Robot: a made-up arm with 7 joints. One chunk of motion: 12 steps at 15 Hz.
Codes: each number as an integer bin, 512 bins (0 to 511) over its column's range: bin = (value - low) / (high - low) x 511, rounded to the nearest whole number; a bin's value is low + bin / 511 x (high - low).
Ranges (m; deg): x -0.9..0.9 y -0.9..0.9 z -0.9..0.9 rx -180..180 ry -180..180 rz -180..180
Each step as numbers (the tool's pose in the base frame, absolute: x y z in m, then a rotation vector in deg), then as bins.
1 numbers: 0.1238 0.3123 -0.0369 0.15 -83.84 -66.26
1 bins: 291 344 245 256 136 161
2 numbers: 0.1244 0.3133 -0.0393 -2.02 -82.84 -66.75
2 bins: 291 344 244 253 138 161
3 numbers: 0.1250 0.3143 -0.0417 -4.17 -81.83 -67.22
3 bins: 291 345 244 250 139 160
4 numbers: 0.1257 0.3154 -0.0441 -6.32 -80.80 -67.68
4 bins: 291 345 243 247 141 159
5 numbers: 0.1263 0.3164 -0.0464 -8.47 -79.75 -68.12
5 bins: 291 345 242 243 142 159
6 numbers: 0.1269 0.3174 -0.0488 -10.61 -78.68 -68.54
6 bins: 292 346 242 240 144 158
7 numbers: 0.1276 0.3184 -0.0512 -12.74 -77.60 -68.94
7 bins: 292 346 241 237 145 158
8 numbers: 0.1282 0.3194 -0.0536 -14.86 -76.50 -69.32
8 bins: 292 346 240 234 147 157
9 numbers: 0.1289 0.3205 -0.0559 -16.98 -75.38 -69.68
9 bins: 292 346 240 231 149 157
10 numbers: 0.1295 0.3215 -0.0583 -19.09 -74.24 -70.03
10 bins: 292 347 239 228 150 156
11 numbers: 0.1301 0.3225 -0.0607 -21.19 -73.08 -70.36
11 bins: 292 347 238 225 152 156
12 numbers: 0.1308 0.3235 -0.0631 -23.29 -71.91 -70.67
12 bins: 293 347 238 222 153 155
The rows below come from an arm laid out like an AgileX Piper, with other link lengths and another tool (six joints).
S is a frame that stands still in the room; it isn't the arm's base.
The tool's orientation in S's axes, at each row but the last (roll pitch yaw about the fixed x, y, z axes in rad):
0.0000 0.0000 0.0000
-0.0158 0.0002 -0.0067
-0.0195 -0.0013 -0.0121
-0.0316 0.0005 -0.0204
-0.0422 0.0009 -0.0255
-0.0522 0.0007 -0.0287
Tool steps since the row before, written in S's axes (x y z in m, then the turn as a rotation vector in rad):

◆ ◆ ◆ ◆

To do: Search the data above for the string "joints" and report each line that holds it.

Response to this exercise:
Robot: a made-up arm with 7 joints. One chunk of motion: 12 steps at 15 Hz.
The rows below come from an arm laid out like an AgileX Piper, with other link lengths and another tool (six joints).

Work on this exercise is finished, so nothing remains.